**TASK STATEMENT:**
Drop the pictures and restate the rest of the listing word for word.

**INPUT DATA:**

· · · · ·

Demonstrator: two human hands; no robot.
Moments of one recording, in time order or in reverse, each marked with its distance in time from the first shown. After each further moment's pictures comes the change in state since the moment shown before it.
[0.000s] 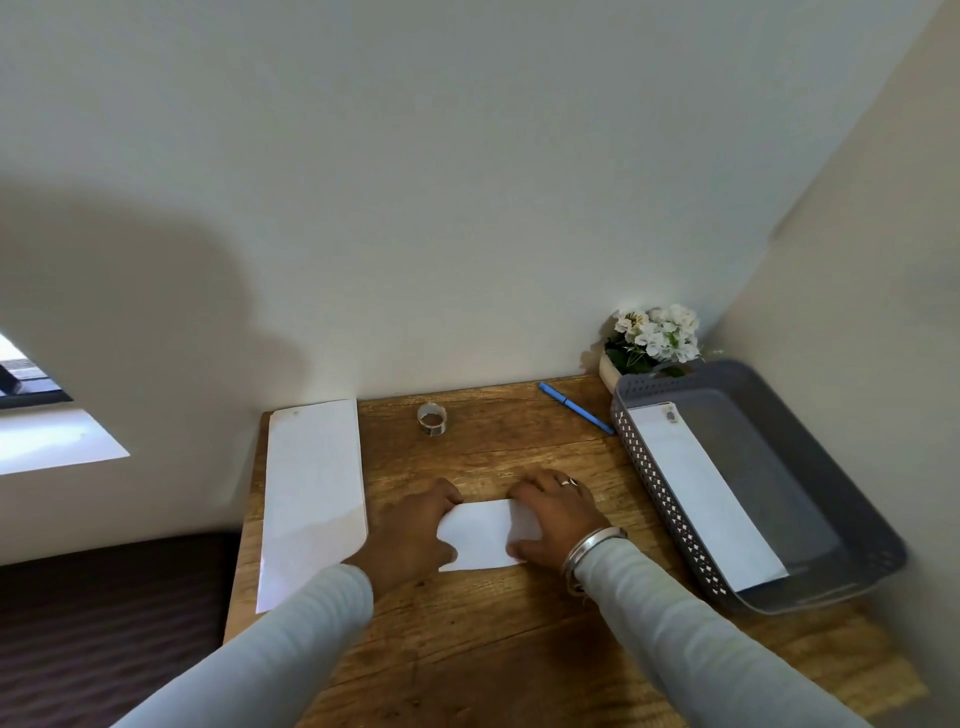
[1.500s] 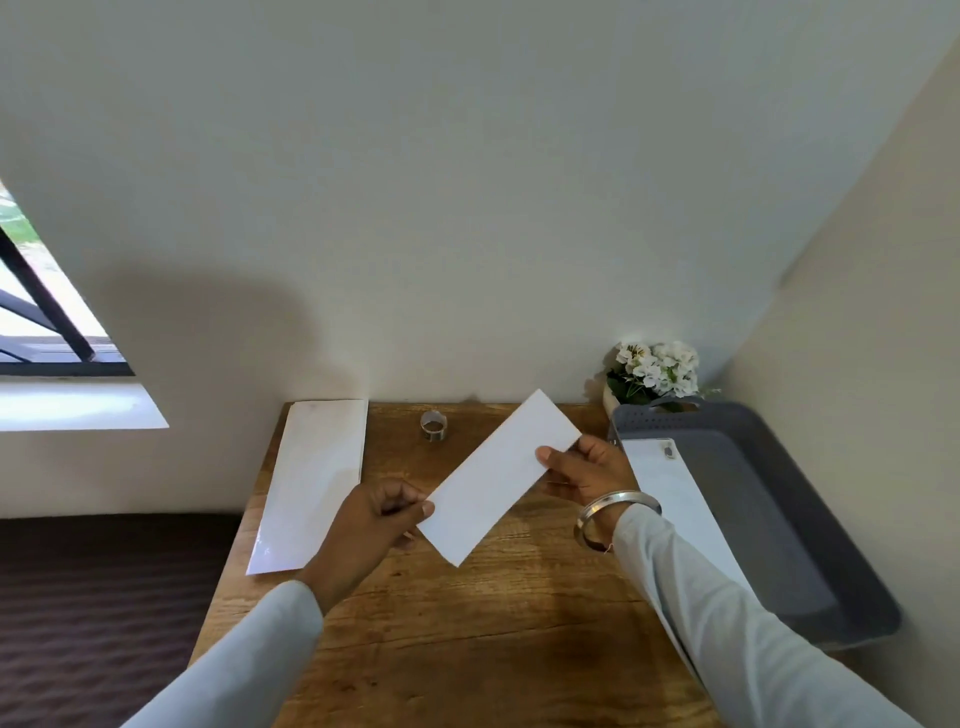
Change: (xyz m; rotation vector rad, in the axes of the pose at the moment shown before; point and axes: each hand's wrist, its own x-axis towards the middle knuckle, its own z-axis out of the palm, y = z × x) left_hand -0.057 0.024 -0.007 -0.704 0.406 0.024; right_hand -0.017 0.026 -0.065 1.492 0.302 0.124
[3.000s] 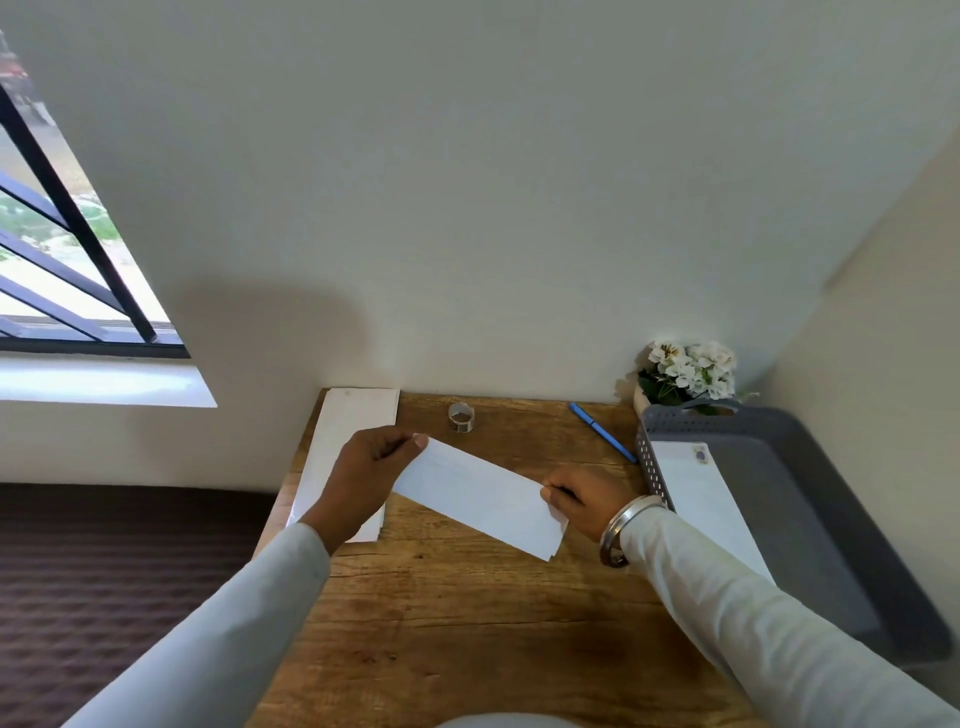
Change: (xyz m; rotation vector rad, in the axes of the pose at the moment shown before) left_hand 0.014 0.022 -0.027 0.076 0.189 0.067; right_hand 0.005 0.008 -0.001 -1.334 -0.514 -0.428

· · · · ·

**YOUR SOLUTION:**
Demonstrator: two human hands; no robot.
Moments of one recording, in time order or in reverse, each marked with its distance in time from the first shown. After each further moment's pictures comes the change in state since the moment shown before it.
[0.000s] 
[1.500s] 
Change: (xyz m; rotation vector rad, in the axes of the pose at the moment shown before; point and axes: each hand's wrist, its own x-axis towards the middle knuckle, its own z-axis out of the palm, y = z × x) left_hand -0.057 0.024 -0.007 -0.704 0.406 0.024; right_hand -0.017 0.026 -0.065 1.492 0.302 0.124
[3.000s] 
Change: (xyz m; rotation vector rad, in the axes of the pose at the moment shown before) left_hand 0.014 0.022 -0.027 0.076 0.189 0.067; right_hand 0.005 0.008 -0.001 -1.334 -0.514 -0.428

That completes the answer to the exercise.